Soon after they read The Salt Path, Joanne wrote an email to Winn in 2018: “When we saw the picture of you both in the article, we kept looking at each other saying, ‘That’s Sally & Tim!’ But it can’t be as you would have told us you were homeless and you said you were walking the other way! [ie in the opposite direction to the one they actually walked].
“And why did you give yourselves false names? Or did you reinvent yourselves while on the path? Would love to know.” Joanne also asked about how Moth was dealing with his illness and questioned Winn about the claim she made that the Parsons had given up camping, choosing only to stay in hotels, and had given their tent away to a charity shop.
“[We] do not know where the bit about ditching the tent at a charity shop came from,” Joanne wrote. “We worked out we were happier wild camping and only went to B&Bs when the weather was really bad.”
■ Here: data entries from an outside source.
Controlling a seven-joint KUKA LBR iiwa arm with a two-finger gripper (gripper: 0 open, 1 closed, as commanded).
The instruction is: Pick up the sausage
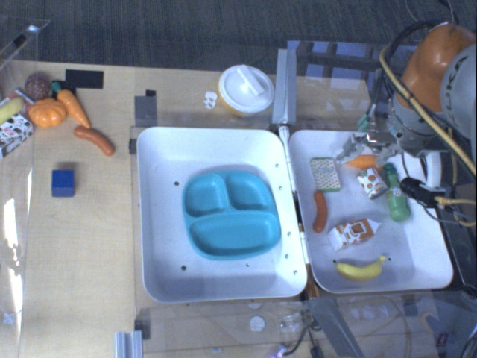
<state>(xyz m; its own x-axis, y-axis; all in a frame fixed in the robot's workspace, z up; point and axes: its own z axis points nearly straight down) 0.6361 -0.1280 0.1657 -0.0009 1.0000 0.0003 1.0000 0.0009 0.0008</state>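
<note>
The sausage point(320, 210) lies in the right bin point(440, 274), at its left side, right of frame centre, below a green sponge point(326, 174). The gripper point(363, 149) hangs above a carrot point(363, 161) at upper right; its grip cannot be told. A banana point(361, 268) lies at lower right.

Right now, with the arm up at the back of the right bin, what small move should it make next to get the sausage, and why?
Probably shift the gripper toward the bin's left side and nearer the front. It hovers by the carrot, while the sausage lies lengthwise beside the left wall of the right bin, apart from the neighbouring items.
</note>
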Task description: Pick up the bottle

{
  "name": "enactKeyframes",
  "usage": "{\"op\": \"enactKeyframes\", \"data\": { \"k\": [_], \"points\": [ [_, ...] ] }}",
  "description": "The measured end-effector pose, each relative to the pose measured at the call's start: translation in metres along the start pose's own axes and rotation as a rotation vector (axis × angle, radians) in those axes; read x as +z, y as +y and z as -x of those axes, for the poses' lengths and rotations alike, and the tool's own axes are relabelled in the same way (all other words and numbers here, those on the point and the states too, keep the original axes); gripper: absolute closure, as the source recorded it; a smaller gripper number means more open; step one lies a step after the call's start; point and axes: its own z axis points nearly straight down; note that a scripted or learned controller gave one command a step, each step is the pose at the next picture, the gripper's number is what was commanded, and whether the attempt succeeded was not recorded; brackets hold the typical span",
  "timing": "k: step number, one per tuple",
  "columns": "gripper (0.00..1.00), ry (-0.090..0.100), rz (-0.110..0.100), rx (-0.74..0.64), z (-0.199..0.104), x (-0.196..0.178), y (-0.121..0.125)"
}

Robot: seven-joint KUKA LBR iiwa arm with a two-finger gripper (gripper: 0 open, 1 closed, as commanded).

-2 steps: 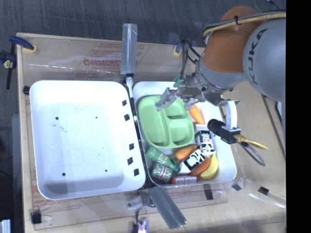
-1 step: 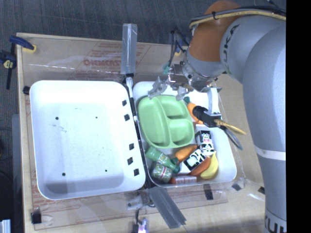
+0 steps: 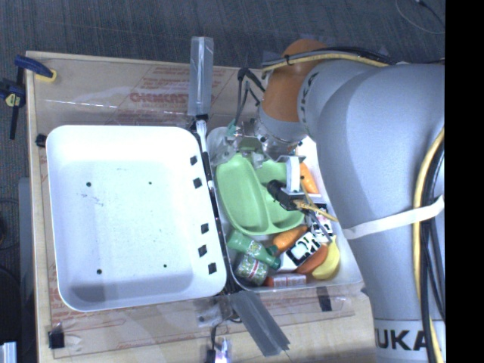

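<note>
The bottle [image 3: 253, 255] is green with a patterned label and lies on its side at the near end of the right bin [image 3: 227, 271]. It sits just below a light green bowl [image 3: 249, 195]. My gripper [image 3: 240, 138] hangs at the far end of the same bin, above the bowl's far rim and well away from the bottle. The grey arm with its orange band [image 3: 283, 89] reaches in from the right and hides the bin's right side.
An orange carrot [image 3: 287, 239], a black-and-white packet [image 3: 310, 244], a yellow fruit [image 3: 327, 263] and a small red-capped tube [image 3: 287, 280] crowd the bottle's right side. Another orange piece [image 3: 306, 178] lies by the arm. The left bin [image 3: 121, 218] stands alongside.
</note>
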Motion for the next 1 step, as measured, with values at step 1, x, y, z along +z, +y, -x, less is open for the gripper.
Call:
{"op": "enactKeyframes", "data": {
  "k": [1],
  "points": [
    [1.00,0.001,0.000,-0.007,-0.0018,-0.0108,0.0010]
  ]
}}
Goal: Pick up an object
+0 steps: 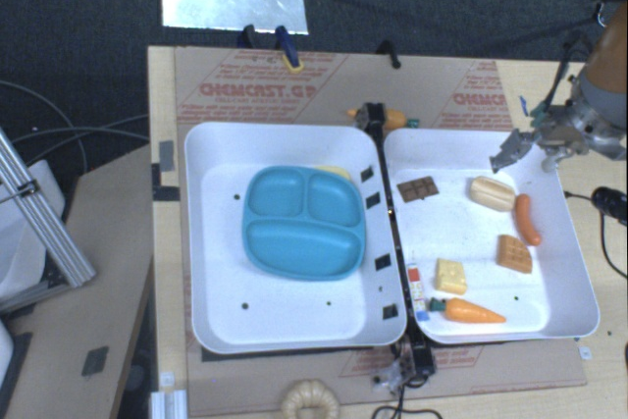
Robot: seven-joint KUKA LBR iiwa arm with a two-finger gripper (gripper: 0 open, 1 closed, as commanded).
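Observation:
The right bin holds a brown chocolate bar, a pale bread roll, a red-orange sausage, a waffle square, a yellow cheese block and a carrot. My gripper hangs over the bin's far right corner, just above and to the right of the bread roll. Its two fingers are spread apart, open, with nothing between them.
A blue divided plate lies in the left bin, with a yellow item peeking out behind it. A black divider runs between the bins. An orange object sits at the divider's far end.

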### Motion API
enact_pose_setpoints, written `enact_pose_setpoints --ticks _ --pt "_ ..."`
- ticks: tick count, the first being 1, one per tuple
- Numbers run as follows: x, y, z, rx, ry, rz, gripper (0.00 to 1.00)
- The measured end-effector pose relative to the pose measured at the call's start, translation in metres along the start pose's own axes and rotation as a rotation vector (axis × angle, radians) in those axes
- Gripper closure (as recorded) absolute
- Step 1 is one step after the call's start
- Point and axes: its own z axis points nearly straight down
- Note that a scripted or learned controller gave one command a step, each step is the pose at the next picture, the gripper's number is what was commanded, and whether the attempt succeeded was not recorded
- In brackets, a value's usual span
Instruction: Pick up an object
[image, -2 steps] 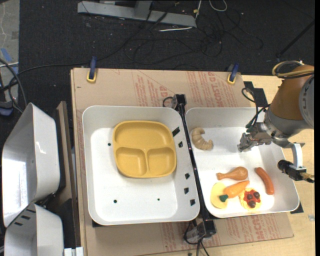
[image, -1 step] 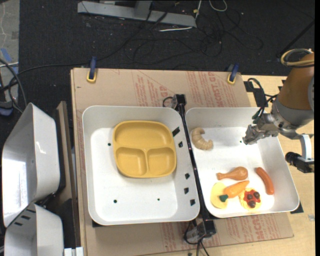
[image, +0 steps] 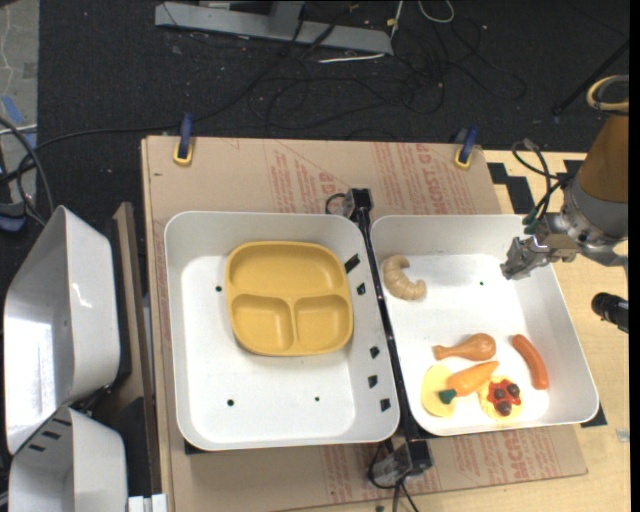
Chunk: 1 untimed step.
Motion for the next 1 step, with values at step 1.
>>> enact_pose_setpoints --ticks 1 --pt "0.0000 0.0008 -0.0160 0.002 0.001 0.000 1.00"
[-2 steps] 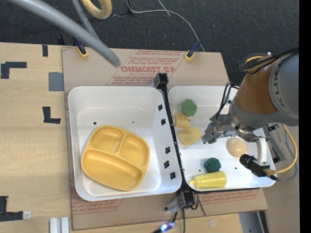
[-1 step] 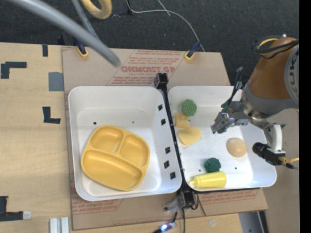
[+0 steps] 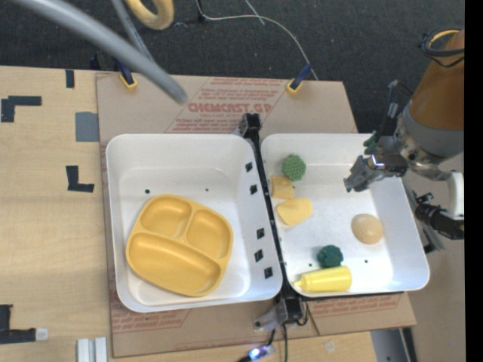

Winn wrote back a few days later to clarify the discrepancy in the dates. She said she and Moth had walked the coast path in 2013, as she claimed in The Salt Path, but walked part of the coast again in 2015. “That’s when we met you,” she says in her email to Joanne. Winn then admitted she had presented the meeting as having happened in 2013. “We didn’t explain any of that [in the book], as it all just seemed too complicated,” she said. Winn also apologised for misremembering the details about the tent.
It casts doubt on Winn’s account in her second book, The Wild Silence, which says the couple were living in the small Cornish town of Polruan in 2015. There is no mention of them camping on the coast path that year.
Social media accounts belonging to Winn and her family suggest further discrepancies with accounts given in the books. A dated photograph on a blog shows Winn and Moth at Land’s End on 15 September 2013. But a post to a Facebook account under the name of Tristan Walker, Winn and Moth’s adult son, says that, two days later, he gave his parents a lift to Bristol. According to The Salt Path, they were walking the coast path, camping and surviving on £48 a week throughout September. Walker’s account also features a post saying that, in February 2015, he helped his parents move and complained about how much stuff they had. In The Wild Silence, Winn says the couple lived in the same flat in Polruan between 2014 and 2018.
In her third book, Landlines, Winn claims the couple used proceeds from the sale of The Salt Path – which was published in early 2018 – to fund a walking holiday in Iceland later that year, the impression being that it was their first time in the country. But photos on her Instagram account show the couple was in Iceland in early 2017, a year before the first book was published.
Raynor Winn did not respond to requests for clarification about these inconsistencies. In a previous statement, she has said: “The Salt Path lays bare the physical and spiritual journey Moth and I shared, an experience that transformed us completely and altered the course of our lives. This is the true story of our journey.”